• [Required action] Would you please copy every line from the records that contains the word "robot"?

• [Available data]
=======
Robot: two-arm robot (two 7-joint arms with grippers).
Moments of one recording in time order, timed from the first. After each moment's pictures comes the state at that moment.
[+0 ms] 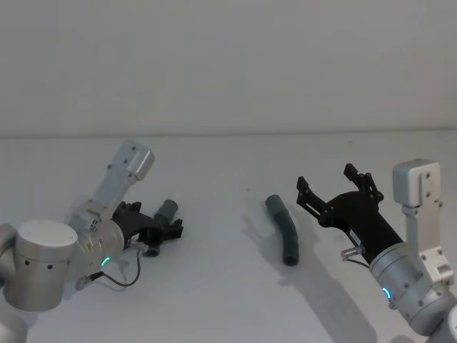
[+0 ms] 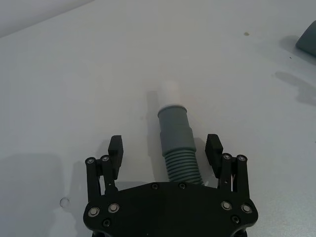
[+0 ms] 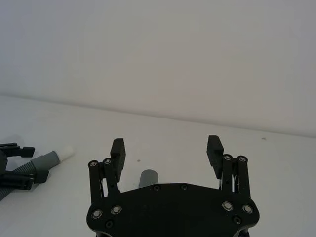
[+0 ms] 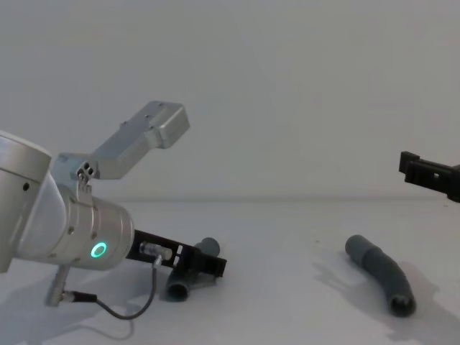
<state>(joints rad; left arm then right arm) -0.43 0.26 0.49 -1.45 -0.27 0.63 -0.16 -0.01 0.34 -0.23 -1.77 0.29 0.03 0.07</state>
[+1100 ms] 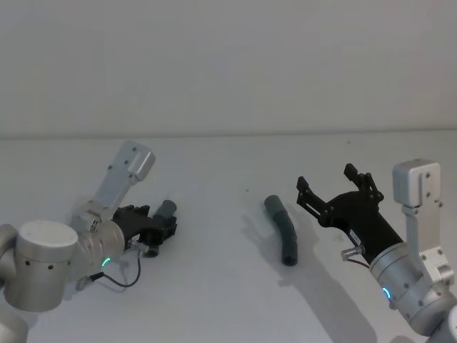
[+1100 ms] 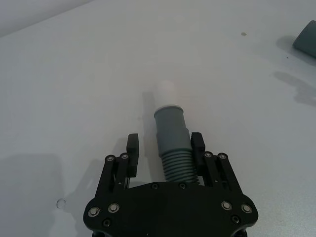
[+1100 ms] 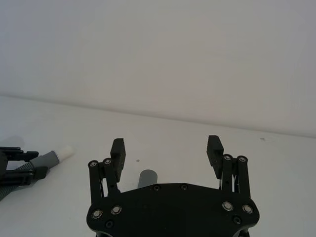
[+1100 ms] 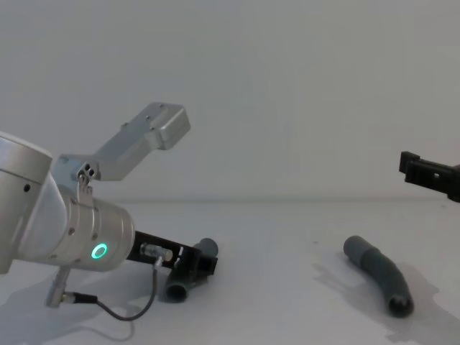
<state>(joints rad) -0.43 0.26 0.49 -1.45 -0.27 0.63 -0.16 -0.01 0.34 -0.23 -1.77 0.29 0.03 0.07</state>
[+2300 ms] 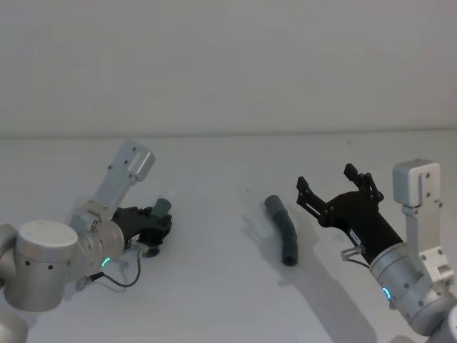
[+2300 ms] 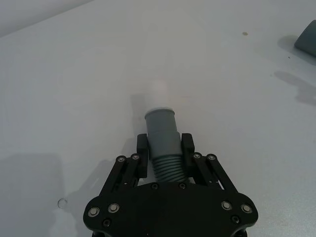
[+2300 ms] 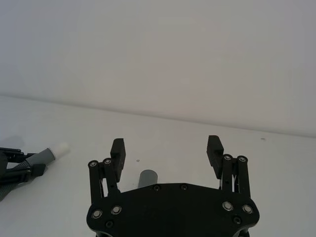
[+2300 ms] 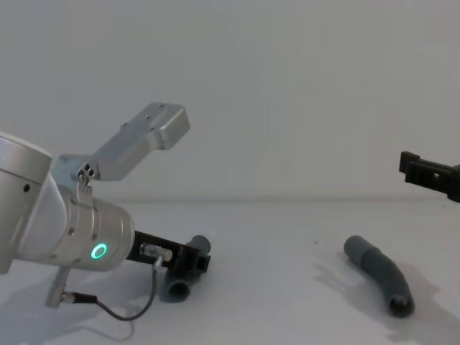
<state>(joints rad) -0.43 0.26 0.49 -1.45 -0.27 0.63 -0.16 -0.01 0.34 -0.23 -1.77 0.29 0.03 0.07</state>
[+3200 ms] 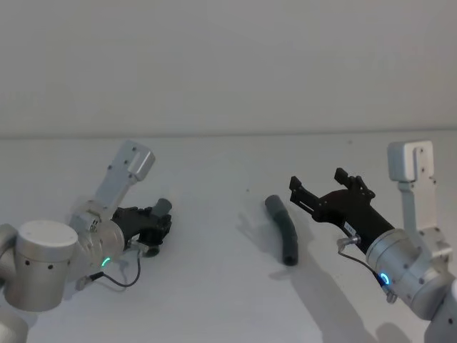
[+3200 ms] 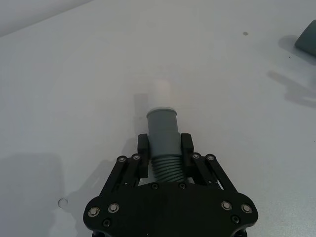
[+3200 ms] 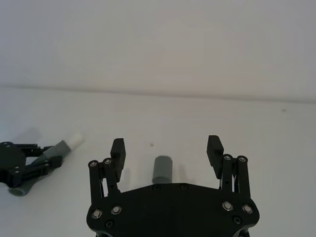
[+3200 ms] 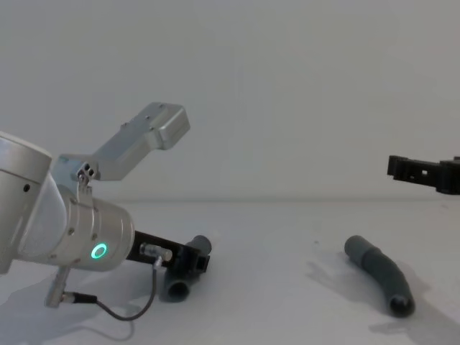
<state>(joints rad) -0.43 0.26 0.49 -1.45 -0.27 0.63 -0.16 0.02 0.32 -0.20 -1.82 0.38 0.28 0.08</state>
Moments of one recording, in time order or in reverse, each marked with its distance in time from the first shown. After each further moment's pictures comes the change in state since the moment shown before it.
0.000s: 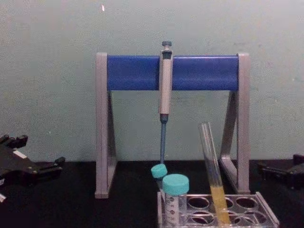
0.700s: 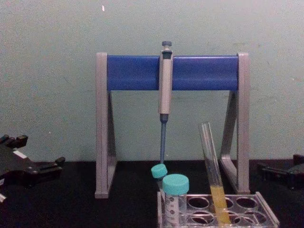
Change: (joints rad) left arm 0.000 0.000 0.000 0.000 0.000 0.000 0.000; right arm 0.000 0.000 0.000 0.000 0.000 0.000 0.000
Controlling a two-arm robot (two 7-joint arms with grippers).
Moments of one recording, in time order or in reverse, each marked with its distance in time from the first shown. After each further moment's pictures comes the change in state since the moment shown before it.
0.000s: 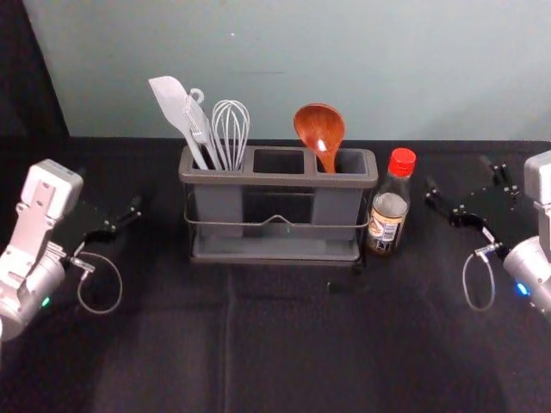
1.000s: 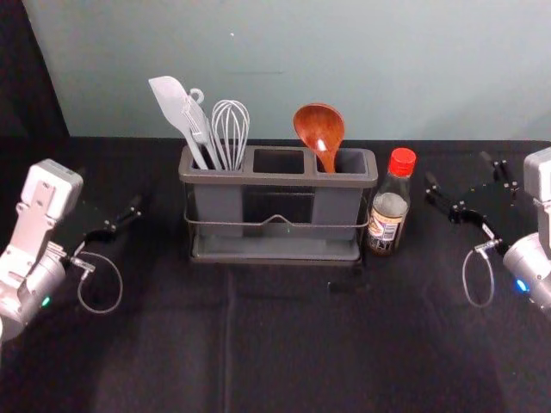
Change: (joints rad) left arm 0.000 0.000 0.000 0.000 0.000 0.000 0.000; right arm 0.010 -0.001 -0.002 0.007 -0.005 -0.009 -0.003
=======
• [Answer]
Robot: two-arm robot (two 7-joint arms with grippers).
Controlling a two-arm robot (two 7-joint arms with grippers).

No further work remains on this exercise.